Il se pourrait bien qu'il y ait bien plus de civilisation, d'urbanité, d' humanité , où la présence humaine dans un rayon de centaines de km se compte sur les doigts de pas plus de deux mains. Après tout, même dans ce domaine, la qualité (humaine) compte plus que la quantité, n'est-ce pas ? Eh bien, je pense qu'une bonne réponse à cette question a été donnée - et réitérée à plusieurs reprises - par Jørn Riel et sa bizarre bande de chasseurs polaires.
Dans ce cas également, comme pour les autres livres de la série, Jørn Riel décrit ses histoires comme " une vérité qui pourrait être un mensonge, ou un mensonge qui pourrait être un mensonge ": une sorte de légende urbaine hyperboréenne, en somme, de dérivation orale claire, à travers laquelle transmettre avant tout des histoires d'hommes dans des endroits difficiles avec une pléthore adéquate d'ajouts, de raffinements, d'ajustements, de personnalisations, afin de les rendre extrêmement fascinant et captivant tout en restant toujours crédible, même s'il soulève fréquemment les sourcils et s'amuse constamment.
D'un autre côté, même le cadre des histoires de Riel est absolument stupéfiant : le nord-est du Groenland, une terre extrême de fjords gelés et d'énormes montagnes enneigées, de vastes espaces encore largement inconnus, de froid intense, de silence profond, de solitude inexorable. Une terre où l'homme est remis à sa place par rapport à la Nature qui à son tour redevient impérative et invincible sur tout et sur tous, humains et animaux ; mais aussi, d'autre part et pour la même raison, une terre où - pour ainsi dire - un surplus d'humanité est nécessaire pour survivre sinon (exploit presque héroïque) vivre. Un lieu hostile au pouvoir maximum dans lequel, cependant, l'homme peut redécouvrir la valeur authentique de certaines vertus telles que l'amitié, l'entraide, la solidarité, la communauté de visions et de modus vivendi et non moins la conviction en ses propres moyens, en ses possibilités et dans la capacité de résistance et de sacrifice.
Bien sûr, tout ce qui peut provenir d'hommes trop « conformés » à la dureté des lieux ou, avec le temps, moins habitués aux homologations ordinaires de la civilisation, et dans la bande des chasseurs de renards, de phoques, d'ours et des bœufs musqués racontés par l'écrivain danois (qui, de surcroît, connaît bien le Groenland pour y avoir vécu et travaillé seize ans) chaque personnage se distingue par quelques-uns de ses propres caprices, des caprices étranges, une passion extravagante ou par un caractère qui lui est propre.
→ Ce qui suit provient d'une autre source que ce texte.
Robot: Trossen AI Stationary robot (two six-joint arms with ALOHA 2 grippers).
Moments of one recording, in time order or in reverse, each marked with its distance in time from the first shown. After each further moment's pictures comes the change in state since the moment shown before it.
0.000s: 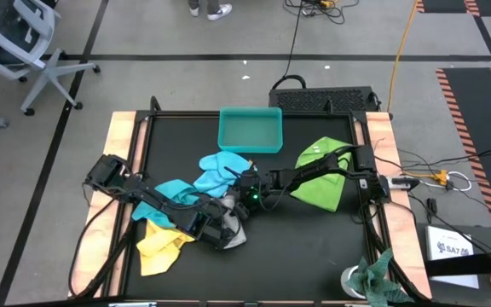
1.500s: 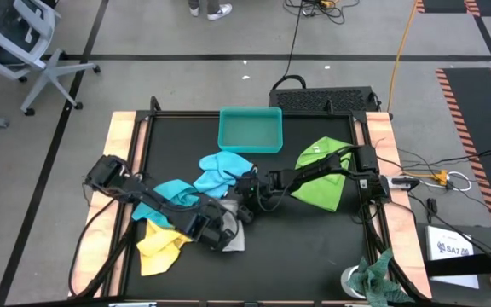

Je crois que la grandeur de Riel réside aussi dans sa capacité à rendre toute la beauté glaciaire du paysage arctique d'une manière profondément touchante mais sans jamais excéder en déclarations redondantes et en hyperboles narratives : pourtant le Groenland est là, bien présent, proéminent mais pas écrasant, éducateur de vie rigide mais profondément didactique, éducatif et, même, dans certaines situations presque accueillant, à condition de savoir tisser un lien pleinement anthropologique et culturel avec son territoire ancestral et puissant, et avec son puissant Genius Loci, respectueux, correct et jamais futile, peut-être même anguleux ou abrupt, jamais vide de sens et de substance.
Les personnages de Riel savent le faire au mieux, par nature innée, tempérament acquis ou par simple et efficace esprit de survie : ils savent construire un paysage plein de valeur humaine sur lequel coulent même des événements bizarres et, je crois, c'est précisément dans ce paysage humain d'une valeur anthropologique absolue que Riel sait s'immerger et en tirer sa narration intrigante.
Quelles sont les deux limites à l'intérieur desquelles la nature humaine évolue inexorablement, de gré ou de force, comme on le voit bien en ce moment. Après tout, c'est aussi pour cette raison que les récits de Riel sont dotés d'une force littéraire et narrative ultratemporelle, qui les rend toujours lisibles, en donnant toujours un grand plaisir ainsi qu'une grande profondeur culturelle. Même au milieu d'un groupe fou de robustes chasseurs arctiques...
Lisez-les, les livres de Jørn Riel :
on a toujours besoin de l'authenticité humaine et culturelle qu'il est si capable de raconter et de rendre emblématiquement fascinante.